Items from a data source
*****
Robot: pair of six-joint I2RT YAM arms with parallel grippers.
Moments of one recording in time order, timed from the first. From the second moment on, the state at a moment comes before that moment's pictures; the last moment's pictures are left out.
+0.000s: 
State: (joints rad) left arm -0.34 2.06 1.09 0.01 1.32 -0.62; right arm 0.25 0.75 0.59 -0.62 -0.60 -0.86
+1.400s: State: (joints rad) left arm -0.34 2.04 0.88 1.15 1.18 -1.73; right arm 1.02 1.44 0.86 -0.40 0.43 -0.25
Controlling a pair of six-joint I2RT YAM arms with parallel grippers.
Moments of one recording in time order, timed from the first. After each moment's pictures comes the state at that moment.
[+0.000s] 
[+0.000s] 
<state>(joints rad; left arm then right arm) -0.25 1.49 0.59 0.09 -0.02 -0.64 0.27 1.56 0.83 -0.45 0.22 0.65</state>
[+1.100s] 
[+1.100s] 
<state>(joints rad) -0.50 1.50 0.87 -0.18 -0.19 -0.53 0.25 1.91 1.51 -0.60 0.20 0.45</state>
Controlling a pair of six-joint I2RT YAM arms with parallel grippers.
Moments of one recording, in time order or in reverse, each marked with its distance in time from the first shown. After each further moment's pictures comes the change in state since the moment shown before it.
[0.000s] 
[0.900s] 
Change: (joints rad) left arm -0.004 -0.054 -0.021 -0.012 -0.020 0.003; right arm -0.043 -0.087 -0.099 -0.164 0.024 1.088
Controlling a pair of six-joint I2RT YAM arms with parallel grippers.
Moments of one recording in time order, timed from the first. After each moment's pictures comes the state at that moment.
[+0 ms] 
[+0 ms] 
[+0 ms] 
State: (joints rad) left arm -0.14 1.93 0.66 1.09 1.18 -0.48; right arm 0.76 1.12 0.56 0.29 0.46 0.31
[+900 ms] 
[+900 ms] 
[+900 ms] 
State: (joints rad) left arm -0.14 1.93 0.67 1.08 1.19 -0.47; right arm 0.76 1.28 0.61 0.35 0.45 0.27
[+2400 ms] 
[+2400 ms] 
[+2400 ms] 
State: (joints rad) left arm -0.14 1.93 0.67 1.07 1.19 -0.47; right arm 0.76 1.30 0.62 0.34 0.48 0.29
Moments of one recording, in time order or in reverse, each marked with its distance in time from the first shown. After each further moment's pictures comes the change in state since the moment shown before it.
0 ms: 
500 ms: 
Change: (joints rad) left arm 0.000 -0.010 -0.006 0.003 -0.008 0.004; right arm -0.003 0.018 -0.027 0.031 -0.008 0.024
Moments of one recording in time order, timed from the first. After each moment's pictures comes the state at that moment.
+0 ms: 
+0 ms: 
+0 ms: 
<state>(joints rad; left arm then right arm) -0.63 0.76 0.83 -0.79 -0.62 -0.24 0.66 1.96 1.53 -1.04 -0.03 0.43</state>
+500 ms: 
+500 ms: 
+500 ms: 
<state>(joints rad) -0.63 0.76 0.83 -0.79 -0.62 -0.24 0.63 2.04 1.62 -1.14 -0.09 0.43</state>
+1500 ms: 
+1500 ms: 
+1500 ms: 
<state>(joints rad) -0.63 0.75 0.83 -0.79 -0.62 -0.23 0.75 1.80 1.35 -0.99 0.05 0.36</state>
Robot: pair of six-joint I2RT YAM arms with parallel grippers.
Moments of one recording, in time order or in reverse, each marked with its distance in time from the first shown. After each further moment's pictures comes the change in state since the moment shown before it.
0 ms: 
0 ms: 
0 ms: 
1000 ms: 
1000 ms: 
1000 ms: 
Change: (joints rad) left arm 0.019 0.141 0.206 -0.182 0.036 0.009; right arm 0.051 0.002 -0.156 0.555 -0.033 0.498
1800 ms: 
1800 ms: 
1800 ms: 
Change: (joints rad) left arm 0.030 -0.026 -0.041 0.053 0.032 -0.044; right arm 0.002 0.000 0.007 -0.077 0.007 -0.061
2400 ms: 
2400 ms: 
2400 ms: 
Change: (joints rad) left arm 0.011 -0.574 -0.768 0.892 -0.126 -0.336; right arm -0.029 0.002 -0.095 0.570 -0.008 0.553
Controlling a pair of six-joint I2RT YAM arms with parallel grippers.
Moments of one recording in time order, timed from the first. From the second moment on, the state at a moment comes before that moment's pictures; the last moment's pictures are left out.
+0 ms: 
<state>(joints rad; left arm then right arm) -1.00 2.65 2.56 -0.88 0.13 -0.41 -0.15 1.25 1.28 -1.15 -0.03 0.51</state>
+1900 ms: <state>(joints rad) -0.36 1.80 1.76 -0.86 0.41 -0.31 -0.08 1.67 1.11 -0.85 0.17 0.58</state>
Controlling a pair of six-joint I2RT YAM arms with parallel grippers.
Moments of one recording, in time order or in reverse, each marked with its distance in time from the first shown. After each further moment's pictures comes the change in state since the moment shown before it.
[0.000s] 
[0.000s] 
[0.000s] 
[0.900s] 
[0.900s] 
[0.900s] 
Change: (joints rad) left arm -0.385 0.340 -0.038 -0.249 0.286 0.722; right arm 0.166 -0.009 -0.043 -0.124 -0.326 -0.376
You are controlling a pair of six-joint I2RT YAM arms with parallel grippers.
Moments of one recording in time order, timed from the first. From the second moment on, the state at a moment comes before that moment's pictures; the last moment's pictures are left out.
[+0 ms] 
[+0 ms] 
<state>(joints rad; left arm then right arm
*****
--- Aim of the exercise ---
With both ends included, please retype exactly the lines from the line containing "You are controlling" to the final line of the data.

--- Output for this exercise ---
You are controlling a pair of six-joint I2RT YAM arms with parallel grippers.
Moments of one recording in time order, timed from the first. From the second moment on, the state at a moment comes before that moment's pictures; the last moment's pictures are left out.
[+0 ms] 
[+0 ms] 
<state>(joints rad; left arm then right arm

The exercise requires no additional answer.